Algorithm 1: The implementation pseudocode for one time-step of the STKKF.

Inputs: ${\hat{x}}_{k - 1 ∣ k - 1}$ , $P_{k - 1 ∣ k - 1}$ , $Q_{k - 1}$ , $R_{k}$ , v, $σ$ , $ε$ .

Time update:

1. ${\hat{x}}_{k ∣ k - 1} = F_{k} {\hat{x}}_{k - 1 ∣ k - 1}$ .

2. $P_{k ∣ k - 1} = F_{k} P_{k - 1 ∣ k - 1} F_{k}^{T} + Q_{k - 1}$ .

Measurement update:

1. $B_{p} = C h o l (P_{k ∣ k - 1}), B_{r} = C h o l (R_{k})$ , ${\hat{x}}_{k} (l = 0) = {\hat{x}}_{k ∣ k - 1}$ .

2. $e_{x} = B_{p}^{- 1} ({\hat{x}}_{k} (l) - {\hat{x}}_{k ∣ k - 1}), e_{y} = B_{r}^{- 1} (y_{k} - H_{k} {\hat{x}}_{k} (l))$ .

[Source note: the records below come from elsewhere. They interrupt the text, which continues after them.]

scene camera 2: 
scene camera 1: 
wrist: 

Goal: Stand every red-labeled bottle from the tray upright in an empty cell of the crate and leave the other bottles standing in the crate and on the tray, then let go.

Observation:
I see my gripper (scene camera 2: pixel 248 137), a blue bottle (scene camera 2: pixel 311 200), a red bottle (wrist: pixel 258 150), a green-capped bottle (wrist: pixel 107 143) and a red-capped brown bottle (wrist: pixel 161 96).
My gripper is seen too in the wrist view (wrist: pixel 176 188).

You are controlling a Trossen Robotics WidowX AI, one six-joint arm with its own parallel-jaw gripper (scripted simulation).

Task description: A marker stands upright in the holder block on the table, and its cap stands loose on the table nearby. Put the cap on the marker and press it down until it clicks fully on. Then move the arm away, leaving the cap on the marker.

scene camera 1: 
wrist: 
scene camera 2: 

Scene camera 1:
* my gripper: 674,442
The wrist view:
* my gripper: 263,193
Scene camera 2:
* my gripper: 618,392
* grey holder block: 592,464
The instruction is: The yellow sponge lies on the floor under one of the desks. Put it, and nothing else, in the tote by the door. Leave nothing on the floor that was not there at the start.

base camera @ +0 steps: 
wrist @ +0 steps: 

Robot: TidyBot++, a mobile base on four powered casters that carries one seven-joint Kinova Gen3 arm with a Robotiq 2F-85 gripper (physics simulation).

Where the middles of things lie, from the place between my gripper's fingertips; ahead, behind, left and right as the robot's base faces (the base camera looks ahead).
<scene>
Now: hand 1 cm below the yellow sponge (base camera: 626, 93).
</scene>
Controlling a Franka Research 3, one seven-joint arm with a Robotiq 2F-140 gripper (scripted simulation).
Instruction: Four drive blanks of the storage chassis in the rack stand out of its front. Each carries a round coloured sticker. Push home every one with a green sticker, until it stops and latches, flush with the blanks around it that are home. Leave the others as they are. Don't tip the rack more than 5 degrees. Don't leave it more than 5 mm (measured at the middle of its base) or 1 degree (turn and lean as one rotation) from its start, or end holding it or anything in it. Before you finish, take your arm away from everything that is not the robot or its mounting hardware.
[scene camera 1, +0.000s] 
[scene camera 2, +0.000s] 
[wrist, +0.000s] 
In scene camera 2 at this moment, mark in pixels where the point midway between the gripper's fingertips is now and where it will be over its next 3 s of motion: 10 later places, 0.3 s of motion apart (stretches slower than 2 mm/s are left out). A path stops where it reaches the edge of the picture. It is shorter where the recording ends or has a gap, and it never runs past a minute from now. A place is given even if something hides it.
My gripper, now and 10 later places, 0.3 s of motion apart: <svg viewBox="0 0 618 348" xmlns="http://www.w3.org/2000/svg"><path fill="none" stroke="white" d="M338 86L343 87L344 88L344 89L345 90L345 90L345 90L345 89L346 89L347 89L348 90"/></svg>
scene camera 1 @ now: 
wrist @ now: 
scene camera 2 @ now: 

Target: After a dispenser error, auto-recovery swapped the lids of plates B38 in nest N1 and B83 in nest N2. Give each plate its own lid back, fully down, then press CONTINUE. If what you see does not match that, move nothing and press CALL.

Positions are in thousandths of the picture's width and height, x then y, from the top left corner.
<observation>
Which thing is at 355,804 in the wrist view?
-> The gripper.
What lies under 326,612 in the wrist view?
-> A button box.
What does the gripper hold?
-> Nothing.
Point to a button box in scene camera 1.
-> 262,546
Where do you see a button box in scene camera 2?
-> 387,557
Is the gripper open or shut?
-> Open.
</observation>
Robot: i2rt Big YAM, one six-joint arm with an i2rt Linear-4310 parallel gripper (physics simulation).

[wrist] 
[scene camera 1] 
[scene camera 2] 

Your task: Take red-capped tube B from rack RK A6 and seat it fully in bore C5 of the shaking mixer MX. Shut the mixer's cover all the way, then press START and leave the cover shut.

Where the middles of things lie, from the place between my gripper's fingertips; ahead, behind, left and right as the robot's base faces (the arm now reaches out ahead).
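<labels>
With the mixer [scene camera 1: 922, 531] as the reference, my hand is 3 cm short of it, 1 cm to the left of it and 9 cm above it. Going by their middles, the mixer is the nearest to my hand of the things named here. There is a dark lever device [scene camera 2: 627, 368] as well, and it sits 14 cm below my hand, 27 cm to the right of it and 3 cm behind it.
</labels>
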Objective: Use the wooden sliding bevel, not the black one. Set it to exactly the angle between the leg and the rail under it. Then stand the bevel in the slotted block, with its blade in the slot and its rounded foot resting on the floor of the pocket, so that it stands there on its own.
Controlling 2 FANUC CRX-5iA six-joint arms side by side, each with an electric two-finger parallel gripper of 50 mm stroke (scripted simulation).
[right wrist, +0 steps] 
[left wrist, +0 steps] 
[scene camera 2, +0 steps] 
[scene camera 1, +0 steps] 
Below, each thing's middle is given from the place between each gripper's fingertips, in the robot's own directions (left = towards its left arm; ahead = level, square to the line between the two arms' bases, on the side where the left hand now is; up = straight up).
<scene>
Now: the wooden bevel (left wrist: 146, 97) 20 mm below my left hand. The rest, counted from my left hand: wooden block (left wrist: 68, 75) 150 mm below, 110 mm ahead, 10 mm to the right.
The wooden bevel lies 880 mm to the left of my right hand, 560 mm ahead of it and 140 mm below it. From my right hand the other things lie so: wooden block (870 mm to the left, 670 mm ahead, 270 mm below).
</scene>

3. $Λ_{x} = diag (\frac{v σ^{2} S_{v, σ} (e_{x, 1})}{v σ^{2} + e_{x, 1}^{2}}, \dots, \frac{v σ^{2} S_{v, σ} (e_{x, n})}{v σ^{2} + e_{x, n}^{2}})$ ,

$Λ_{y} = diag (\frac{v σ^{2} S_{v, σ} (e_{y, 1})}{v σ^{2} + e_{y, 1}^{2}}, \dots, \frac{v σ^{2} S_{v, σ} (e_{y, m})}{v σ^{2} + e_{y, m}^{2}})$ .

4. ${\tilde{P}}_{k ∣ k - 1} = B_{p} Λ_{x}^{- 1} B_{p}^{T}, {\tilde{R}}_{k} = B_{r} Λ_{y}^{- 1} B_{r}^{T}$ .

5. ${\tilde{K}}_{k} = {\tilde{P}}_{k ∣ k - 1} H_{k}^{T} {(H_{k} {\tilde{P}}_{k ∣ k - 1} H_{k}^{T} + {\tilde{R}}_{k})}^{- 1}$ .

6. ${\hat{x}}_{k} (l + 1) = {\hat{x}}_{k ∣ k - 1} + {\tilde{K}}_{k} (y_{k} - H_{k} {\hat{x}}_{k ∣ k - 1})$ .

7. Check $\frac{∥{\hat{x}}_{k} (l + 1) - {\hat{x}}_{k} (l)∥}{∥{\hat{x}}_{k} (l)∥} \leq ε$ , where if the termination condition is met, then set ${\hat{x}}_{k | k} = {\hat{x}}_{k} (l + 1)$ and go to Step 8; otherwise, set $l = l + 1$ and return to Step 2, and continue the next iteration.

8. $P_{k ∣ k} = (I - {\tilde{K}}_{k} H_{k}) P_{k ∣ k - 1} {(I - {\tilde{K}}_{k} H_{k})}^{T} + {\tilde{K}}_{k} R_{k} {\tilde{K}}_{k}^{T}$ .

Outputs: ${\hat{x}}_{k ∣ k}$ , $P_{k ∣ k}$ .